[Opening INPUT FOR THIS TASK section]

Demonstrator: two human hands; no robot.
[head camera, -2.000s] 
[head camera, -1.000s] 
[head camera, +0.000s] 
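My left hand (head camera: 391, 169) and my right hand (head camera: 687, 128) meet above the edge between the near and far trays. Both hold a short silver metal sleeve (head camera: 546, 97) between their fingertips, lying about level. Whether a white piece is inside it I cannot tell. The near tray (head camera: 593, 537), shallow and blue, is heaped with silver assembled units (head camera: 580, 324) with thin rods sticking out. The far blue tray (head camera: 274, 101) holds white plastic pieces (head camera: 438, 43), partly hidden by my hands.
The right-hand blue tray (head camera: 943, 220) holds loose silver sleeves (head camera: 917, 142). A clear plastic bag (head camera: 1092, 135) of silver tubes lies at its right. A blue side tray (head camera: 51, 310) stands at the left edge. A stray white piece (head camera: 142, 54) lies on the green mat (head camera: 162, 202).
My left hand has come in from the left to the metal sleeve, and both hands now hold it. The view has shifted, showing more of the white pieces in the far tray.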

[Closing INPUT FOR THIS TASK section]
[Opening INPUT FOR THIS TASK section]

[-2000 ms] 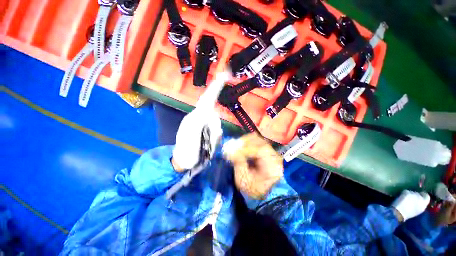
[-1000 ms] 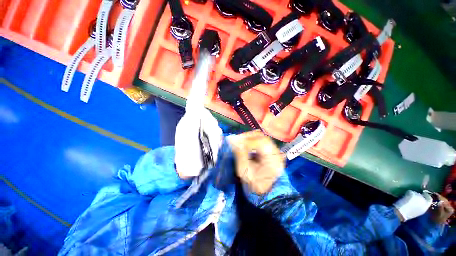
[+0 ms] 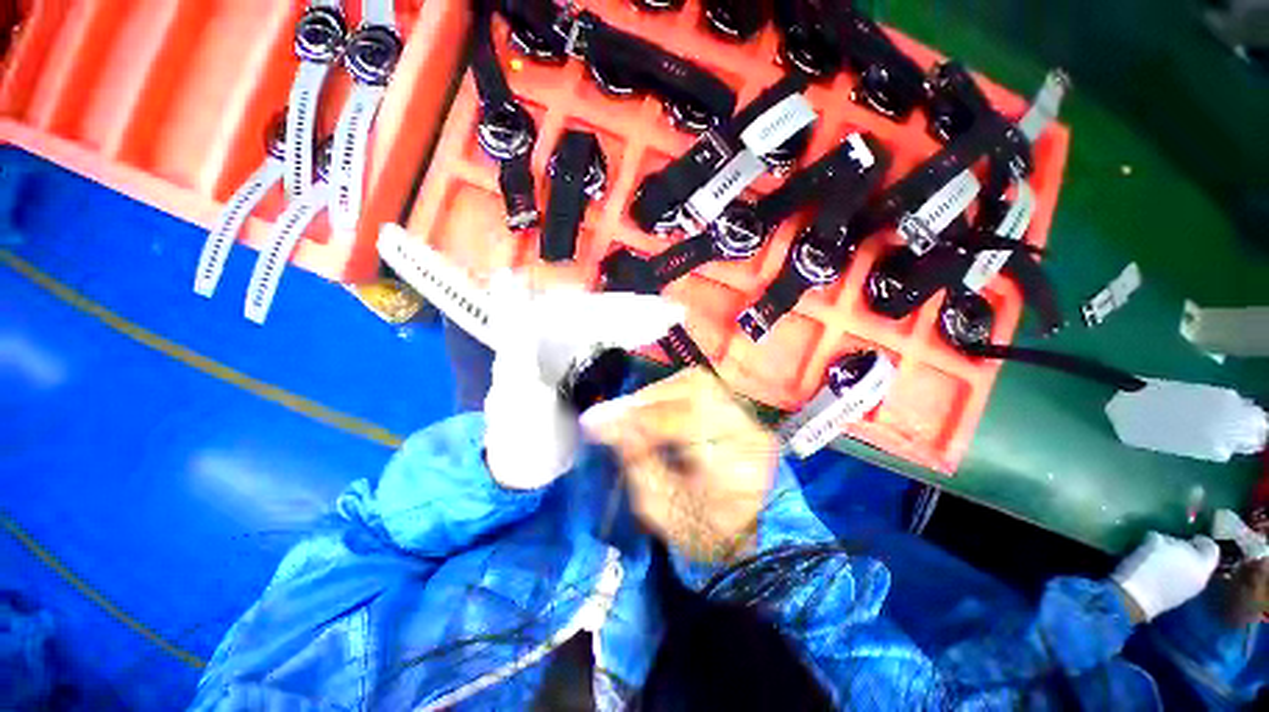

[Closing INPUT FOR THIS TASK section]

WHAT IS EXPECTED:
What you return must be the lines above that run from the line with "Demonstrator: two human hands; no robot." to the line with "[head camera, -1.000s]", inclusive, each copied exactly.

SOLUTION TO THIS TASK:
Demonstrator: two human hands; no robot.
[head camera, -2.000s] 
[head camera, -1.000s] 

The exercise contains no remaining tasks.